I wasn’t too know that I was to spend the next 15 years after college suffering from a break down and migraines 24 hours a day seven days a week 365 days a year. Living on medication to try to control the pain. I say “try to control the pain” because they are the only words that really fits the situation. No matter how many or how much medication I was given it was notable to control the pain that I suffered from. The constant migraines, hour after hour, day after day, year after year would have the effect of taking me to the very edge and being ready to die.

I was to surrender my will on two occasions praying and asking for our Lord to take my soul to himself and let me find peace. Yet he chose not to and I am still here only by the grace of God for if I had had my way I would no longer be here. To surrender one’s soul one must reach a deeper level of understanding, a deeper level of knowledge about oneself and one’s own foibles. It was my very weakness and willingness in times of the deep dark despair to surrender my soul that gave me the power of knowing that beyond this life our Lord would present another life. One free of suffering. He has promised us “that he would be with us even to the end of the age” during this lifetime and I can attest to the fact that this is a real and tangible promise.

It was to came to me, as I lay in bed, hour after hour just facing a blank wall that my constant companion was our Lord. I have never experienced the peace and serenity that I experienced in those dark hours when nothing and I mean nothing would take the pain away. The headaches became so profound that at times I would bang my fist against my forehead in an effort to try and shake the pain away.

I was often reminded of the character of the wardens wife In the “Green Mile” with Tom Hanks. She suffered with a tumour on the brain and it had caused her to cry out in agony. I too cried out in agony wanting only to be free of the turmoil and pain. Mine is not a unique experience for many suffer from migraines or other forms of headaches. They to can attest to be being seen by others as having no real reason to complain. No outward sign of injury or disease, no broken bones or casts, no stitches, no wounds or other visible signs of sickness. This is the dilemma that faces all migraine sufferers, we live in a world of internal suffering and pain that many will not and cannot understand.

We have been branded as mentally unstable with an illness that is only in our mind or that is imagined. I have had more than one doctor tell me that I was imagining the pain and that it was all in my mind. I have been accused of having a drug seeking personality and deemed unfit for further treatment, cast out and disposed of. Why you might ask would they say such a thing, I mean they’re the educated ones they are supposed to know what ails us. Yet in a stroke of the hand or the length of a phone call a doctor can pass judgement and refuse to treat those that do not meet their profile of suffering.

It is by the grace of God that I have survived through nearly 15 years of suffering and pain. I have been privileged to know his presence and to experience his grace and companionship these last years.
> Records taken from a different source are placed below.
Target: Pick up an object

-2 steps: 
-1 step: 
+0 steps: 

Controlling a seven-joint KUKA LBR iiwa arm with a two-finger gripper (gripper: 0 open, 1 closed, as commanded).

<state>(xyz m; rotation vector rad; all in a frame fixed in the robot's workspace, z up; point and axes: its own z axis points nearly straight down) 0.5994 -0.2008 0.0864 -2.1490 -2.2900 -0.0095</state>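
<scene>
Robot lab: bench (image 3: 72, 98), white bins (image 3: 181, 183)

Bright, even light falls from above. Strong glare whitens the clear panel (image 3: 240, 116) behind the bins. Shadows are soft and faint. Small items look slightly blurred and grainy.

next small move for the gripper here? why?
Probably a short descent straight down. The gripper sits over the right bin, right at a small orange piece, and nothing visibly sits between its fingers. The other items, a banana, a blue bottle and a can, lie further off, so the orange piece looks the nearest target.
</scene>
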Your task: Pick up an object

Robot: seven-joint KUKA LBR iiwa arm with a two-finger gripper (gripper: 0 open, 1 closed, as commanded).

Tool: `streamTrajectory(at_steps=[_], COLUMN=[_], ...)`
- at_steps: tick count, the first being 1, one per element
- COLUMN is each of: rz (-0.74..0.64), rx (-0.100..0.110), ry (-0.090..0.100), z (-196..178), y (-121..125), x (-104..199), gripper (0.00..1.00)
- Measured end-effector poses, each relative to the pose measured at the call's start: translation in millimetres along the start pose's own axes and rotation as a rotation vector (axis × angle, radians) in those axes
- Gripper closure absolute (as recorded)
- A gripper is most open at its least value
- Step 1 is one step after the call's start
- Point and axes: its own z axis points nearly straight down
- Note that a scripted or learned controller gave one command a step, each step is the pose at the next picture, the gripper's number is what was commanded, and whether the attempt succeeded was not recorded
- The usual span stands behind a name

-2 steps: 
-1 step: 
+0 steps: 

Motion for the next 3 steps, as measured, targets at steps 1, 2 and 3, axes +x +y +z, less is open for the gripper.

There is no other way for me, other than to walk with our Lord. I would not be here today if I had not had that assurance, of knowing his presence through those dark hours. Now some might dismiss this of pure speculation and hearsay but I can assure you that our Lord is very real to me and has been so since the moment I accepted him into my life.

I invite you to journey with me through this period of my life as I expound the grace and wisdom that can only be found through a deep and personal relationship with our Lord Jesus Christ.